GraphRAG-R1 tackles the bottlenecks of graph retrieval-augmented generation in multi-hop reasoning by training LLMs with process-constrained reinforcement learning. It introduces rollout-with-thinking GRPO, two rewards (Progressive Retrieval Attenuation and Cost-Aware F1), a three-stage phase-dependent training strategy, and a hybrid graph-textual retrieval design to control retrieval depth and computational cost. Experimental results across HotpotQA, MuSiQue, 2Wiki, and PopQA show state-of-the-art performance and strong generalization, with ablations confirming the necessity of PRA, CAF, and staged training, and demonstrated compatibility with a range of retrievers. The approach offers a scalable, flexible framework that enhances reasoning in GraphRAG systems while balancing accuracy and efficiency, with potential wide-domain applicability and extension to additional graph types.

Abstract

Graph Retrieval-Augmented Generation (GraphRAG) has shown great effectiveness in enhancing the reasoning abilities of LLMs by leveraging graph structures for knowledge representation and modeling complex real-world relationships. However, existing GraphRAG methods still face significant bottlenecks when handling complex problems that require multi-hop reasoning, as their query and retrieval phases are largely based on pre-defined heuristics and do not fully utilize the reasoning potentials of LLMs. To address this problem, we propose GraphRAG-R1, an adaptive GraphRAG framework by training LLMs with process-constrained outcome-based reinforcement learning (RL) to enhance the multi-hop reasoning ability. Our method can decompose complex problems, autonomously invoke retrieval tools to acquire necessary information, and perform effective reasoning. Specifically, we utilize a modified version of Group Relative Policy Optimization (GRPO) that supports rollout-with-thinking capability. Next, we design two process-constrained reward functions. To handle the shallow retrieval problem, we design a Progressive Retrieval Attenuation (PRA) reward to encourage essential retrievals. Then, to handle the over-thinking problem, we design Cost-Aware F1 (CAF) reward to balance the model performance with computational costs.
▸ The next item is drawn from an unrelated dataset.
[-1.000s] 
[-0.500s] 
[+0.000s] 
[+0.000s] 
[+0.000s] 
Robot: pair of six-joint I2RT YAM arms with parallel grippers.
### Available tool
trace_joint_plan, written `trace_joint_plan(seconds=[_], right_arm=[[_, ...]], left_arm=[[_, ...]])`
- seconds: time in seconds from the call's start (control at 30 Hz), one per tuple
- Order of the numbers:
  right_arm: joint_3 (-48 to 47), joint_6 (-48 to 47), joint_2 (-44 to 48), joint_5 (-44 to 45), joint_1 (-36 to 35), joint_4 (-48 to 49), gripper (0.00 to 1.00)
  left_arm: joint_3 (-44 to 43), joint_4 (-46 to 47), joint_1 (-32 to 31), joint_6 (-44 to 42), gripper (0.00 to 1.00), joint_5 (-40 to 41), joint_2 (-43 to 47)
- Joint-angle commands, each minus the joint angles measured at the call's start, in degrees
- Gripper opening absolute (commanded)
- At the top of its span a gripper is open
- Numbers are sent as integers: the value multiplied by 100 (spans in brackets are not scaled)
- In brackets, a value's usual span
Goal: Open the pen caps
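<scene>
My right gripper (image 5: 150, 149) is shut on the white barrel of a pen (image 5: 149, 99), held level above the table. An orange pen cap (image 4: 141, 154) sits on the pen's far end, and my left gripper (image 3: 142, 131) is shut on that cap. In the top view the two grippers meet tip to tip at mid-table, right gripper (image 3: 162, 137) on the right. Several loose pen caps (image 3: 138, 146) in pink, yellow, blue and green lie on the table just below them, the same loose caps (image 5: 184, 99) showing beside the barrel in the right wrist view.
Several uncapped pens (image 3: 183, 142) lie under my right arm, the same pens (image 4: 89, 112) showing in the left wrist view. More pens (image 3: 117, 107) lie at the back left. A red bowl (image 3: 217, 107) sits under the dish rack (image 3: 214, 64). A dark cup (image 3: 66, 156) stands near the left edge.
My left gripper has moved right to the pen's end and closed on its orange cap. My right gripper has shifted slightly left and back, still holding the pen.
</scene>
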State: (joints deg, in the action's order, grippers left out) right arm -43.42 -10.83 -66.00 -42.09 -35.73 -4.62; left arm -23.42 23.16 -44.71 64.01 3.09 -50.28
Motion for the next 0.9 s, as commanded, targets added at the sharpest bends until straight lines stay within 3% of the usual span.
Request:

We further design a phase-dependent training strategy, containing three training stages corresponding to cold start and these two rewards. Lastly, our method adopts a hybrid graph-textual retrieval to improve the reasoning capacity. Extensive experimental results demonstrate that GraphRAG-R1 boosts LLM capabilities in solving complex reasoning problems compared to state-of-the-art GraphRAG methods on both in-domain and out-of-domain datasets. Furthermore, our framework can be flexibly integrated with various existing retrieval methods, consistently delivering performance improvements.

Paper Structure

This paper contains 34 sections, 7 equations, 4 figures, 10 tables.

Figures (4)

  • Figure 1: An example of comparing using only LLMs, GraphRAG, and GraphRAG-R1 in answering complex problems: (a) The LLM (Qwen2.5-7B) directly produces an output, but the answer is incorrect, (b) HippoRAG2 gutierrez2025hipporag2 enhances the LLM (Qwen2.5-7B) by retrieving external knowledge, but fail to generate correct outputs for complex problem, (c) our method successfully decomposes the problem and autonomously invokes retrieval methods, producing the correct output.
  • Figure 2: An overview of GraphRAG-R1 : (a) the rollout retrieval enhanced GRPO as the training strategy of LLM, (b) process-constrained reward designs, containing PRA and CAF rewards and the phase-dependent training strategy, (c) the hybrid graph-textual retrieval, which is more informative than text fragments.
  • Figure 3: A comparison of different retrieval formats. Left: the F1 score comparison. Right: the token cost for testing.
  • Figure 4: Sensitivity analysis of key hyperparameters in GraphRAG-R1. Subfigures (a)-(d) illustrate the variation in F1 score on the four validation sets as the key hyperparameters are varied within specified ranges. Other hyperparameters were fixed at their main experiment values. The gray dashed lines indicate the parameter values selected for the main experiments.